(Data excerpts)
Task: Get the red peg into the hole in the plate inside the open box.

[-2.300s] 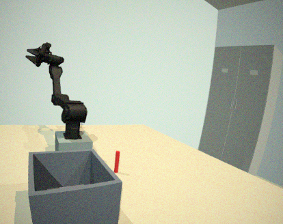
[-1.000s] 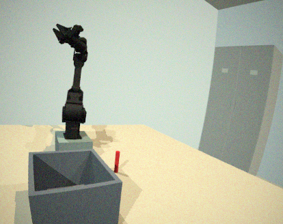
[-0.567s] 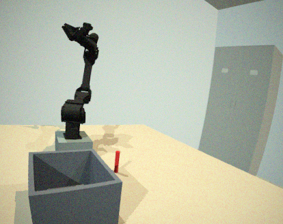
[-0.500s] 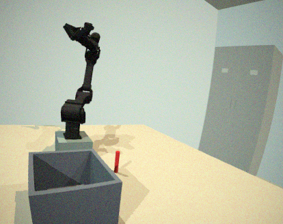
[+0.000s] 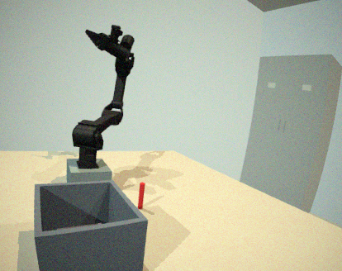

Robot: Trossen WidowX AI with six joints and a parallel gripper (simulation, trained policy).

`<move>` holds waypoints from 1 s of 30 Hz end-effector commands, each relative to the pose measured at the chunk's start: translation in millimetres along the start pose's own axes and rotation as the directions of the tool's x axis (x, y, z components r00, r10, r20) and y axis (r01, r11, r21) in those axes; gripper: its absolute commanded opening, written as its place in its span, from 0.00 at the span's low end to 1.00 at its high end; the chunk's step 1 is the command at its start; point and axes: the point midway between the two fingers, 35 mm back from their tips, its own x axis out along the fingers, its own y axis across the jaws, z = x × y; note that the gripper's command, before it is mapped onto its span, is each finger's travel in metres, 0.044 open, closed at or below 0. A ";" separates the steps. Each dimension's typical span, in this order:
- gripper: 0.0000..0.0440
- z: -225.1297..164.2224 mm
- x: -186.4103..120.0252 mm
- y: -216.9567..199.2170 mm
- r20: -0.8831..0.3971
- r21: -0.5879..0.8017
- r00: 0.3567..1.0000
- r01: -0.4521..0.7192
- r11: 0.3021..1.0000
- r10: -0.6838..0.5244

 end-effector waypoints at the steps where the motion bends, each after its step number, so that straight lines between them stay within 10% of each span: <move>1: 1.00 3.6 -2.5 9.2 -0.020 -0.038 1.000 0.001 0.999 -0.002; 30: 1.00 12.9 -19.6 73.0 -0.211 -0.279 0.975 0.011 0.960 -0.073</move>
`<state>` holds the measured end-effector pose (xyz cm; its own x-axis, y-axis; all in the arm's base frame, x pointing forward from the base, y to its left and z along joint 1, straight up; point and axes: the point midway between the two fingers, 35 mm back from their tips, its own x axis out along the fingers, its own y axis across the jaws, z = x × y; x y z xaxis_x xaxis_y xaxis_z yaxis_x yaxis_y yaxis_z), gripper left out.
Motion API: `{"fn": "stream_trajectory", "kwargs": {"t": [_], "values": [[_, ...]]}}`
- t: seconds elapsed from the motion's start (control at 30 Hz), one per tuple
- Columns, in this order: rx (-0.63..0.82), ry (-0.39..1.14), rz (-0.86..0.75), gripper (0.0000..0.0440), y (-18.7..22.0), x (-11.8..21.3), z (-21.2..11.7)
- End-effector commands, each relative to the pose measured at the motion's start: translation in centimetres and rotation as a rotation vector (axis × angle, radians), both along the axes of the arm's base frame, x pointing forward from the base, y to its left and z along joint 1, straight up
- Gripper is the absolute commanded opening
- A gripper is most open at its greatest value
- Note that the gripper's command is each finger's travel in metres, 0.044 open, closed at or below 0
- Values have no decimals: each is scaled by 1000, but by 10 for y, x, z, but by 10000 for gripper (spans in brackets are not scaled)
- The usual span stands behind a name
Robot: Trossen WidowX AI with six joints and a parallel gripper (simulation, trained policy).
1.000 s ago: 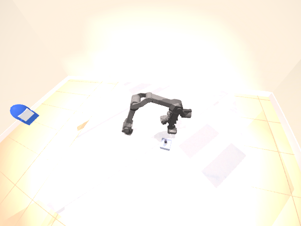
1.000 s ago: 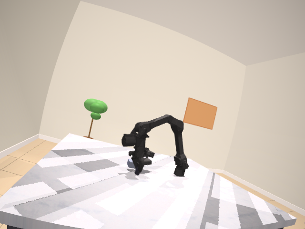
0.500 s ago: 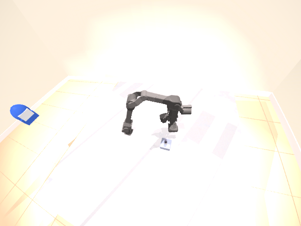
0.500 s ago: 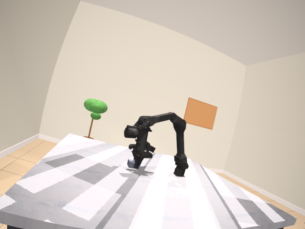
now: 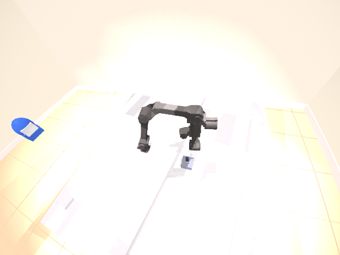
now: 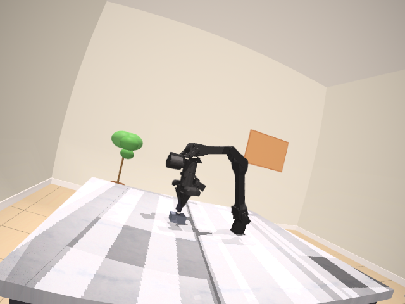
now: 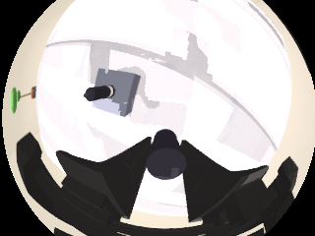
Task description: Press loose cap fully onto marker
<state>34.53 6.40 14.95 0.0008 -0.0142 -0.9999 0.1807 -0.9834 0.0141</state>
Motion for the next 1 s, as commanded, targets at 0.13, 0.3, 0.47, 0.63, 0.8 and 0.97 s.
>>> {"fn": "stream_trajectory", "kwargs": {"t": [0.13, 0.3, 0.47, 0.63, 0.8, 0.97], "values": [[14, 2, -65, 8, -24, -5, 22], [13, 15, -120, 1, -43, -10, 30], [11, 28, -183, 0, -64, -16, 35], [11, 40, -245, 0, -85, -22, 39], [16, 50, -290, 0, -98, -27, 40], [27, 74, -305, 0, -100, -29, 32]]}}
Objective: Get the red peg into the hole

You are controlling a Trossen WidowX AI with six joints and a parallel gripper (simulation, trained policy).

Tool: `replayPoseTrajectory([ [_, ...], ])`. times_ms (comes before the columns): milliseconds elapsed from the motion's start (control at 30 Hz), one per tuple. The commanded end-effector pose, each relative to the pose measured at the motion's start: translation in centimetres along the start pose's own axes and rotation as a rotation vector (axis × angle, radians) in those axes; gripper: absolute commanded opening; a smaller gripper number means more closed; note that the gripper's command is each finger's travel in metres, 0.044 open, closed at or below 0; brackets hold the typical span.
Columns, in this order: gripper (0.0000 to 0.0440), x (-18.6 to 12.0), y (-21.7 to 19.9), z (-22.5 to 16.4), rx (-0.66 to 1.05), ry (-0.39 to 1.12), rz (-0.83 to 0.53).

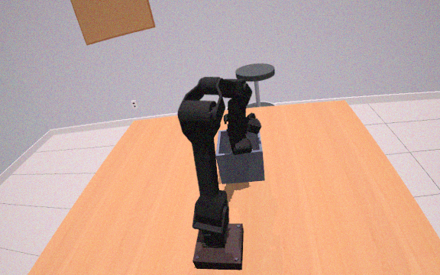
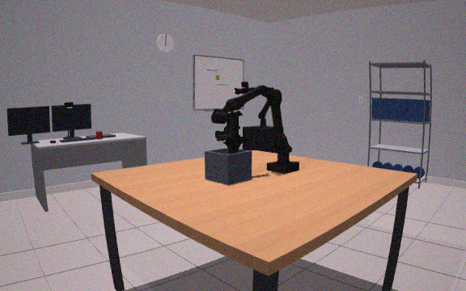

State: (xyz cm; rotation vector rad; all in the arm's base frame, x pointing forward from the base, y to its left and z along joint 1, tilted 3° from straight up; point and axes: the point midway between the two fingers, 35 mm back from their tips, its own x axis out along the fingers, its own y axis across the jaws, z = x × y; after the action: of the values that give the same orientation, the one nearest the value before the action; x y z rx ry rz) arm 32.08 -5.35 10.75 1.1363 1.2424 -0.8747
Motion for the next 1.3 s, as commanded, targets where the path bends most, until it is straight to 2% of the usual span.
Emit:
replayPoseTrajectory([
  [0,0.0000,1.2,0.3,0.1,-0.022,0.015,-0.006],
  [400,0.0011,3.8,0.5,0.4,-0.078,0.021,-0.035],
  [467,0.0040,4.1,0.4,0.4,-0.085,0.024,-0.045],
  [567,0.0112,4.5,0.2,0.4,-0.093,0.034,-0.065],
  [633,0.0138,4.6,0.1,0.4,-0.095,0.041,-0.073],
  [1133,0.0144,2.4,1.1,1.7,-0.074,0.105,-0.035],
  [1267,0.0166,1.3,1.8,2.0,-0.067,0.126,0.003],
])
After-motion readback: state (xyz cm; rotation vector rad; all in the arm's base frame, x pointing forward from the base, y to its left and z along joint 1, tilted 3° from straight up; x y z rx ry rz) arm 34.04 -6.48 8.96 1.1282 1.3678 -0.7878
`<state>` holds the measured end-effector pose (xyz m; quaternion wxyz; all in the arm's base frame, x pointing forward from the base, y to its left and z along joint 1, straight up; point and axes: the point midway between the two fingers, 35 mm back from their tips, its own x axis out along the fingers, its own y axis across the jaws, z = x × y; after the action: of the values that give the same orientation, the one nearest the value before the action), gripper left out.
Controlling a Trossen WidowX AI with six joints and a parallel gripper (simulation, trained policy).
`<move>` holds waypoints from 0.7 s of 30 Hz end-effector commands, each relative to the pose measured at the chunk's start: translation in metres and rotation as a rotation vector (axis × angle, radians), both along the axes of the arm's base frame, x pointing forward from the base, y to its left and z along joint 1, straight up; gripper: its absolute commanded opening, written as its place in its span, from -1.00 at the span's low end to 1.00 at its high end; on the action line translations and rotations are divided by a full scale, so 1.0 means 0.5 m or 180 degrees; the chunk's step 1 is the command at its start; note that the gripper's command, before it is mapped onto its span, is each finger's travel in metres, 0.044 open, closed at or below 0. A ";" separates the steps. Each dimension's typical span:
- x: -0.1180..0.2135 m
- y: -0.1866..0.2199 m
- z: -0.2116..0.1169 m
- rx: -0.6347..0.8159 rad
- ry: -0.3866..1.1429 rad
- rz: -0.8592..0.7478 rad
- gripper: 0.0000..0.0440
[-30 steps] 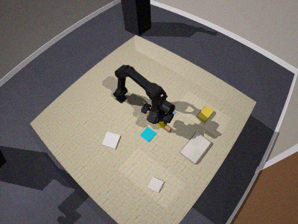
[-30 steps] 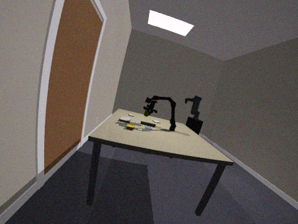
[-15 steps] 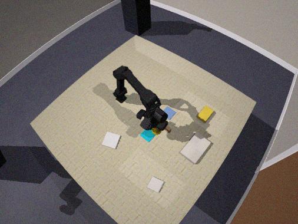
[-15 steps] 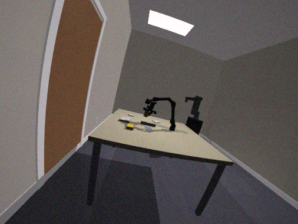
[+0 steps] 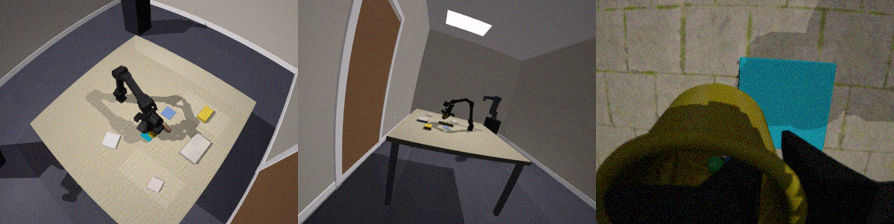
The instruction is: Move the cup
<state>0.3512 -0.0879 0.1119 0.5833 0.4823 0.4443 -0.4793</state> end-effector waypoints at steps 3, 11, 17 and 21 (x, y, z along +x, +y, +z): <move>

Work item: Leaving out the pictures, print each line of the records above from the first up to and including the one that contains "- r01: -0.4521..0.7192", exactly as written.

Response:
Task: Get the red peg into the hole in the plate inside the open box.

[-2.300s] 
[-1.000s] 
[-0.567s] 
[-0.500s] 
[+0.000s] 

Robot: Trossen WidowX AI with six joints and a parallel gripper (simulation, trained policy).

`<move>` holds waypoints from 1 s of 30 Hz end-effector commands, each relative to the pose measured at the chunk's start: translation in millimetres along the start pose's own axes and rotation as the directions of the tool's x axis (x, y, z components r00, r10, r20) and y axis (r01, r11, r21) in those axes; gripper: its absolute commanded opening, written as its place in its span, from 0.00 at the span's low end to 1.00 at its high end; the chunk's step 1 is the command at its start; point and axes: the point midway between the two fingers, 35 mm back from their tips, its own x axis out along the fingers, its own y axis across the jaws, z = x × y; note that the gripper's command, before it is mapped onto its span, is each finger's travel in metres, 0.044 open, closed at or below 0. A ";" separates the steps. Each dimension's typical span, in this order:
- gripper: 0.0000..0.0440
- z: -225.1297..164.2224 mm
- x: -186.4103..120.0252 mm
- y: -216.9567..199.2170 mm
- r20: -0.8831..0.3971
- r21: -0.5879..0.8017
- r00: 0.3567..1.0000
- r01: -0.4521..0.7192

That concludes the response.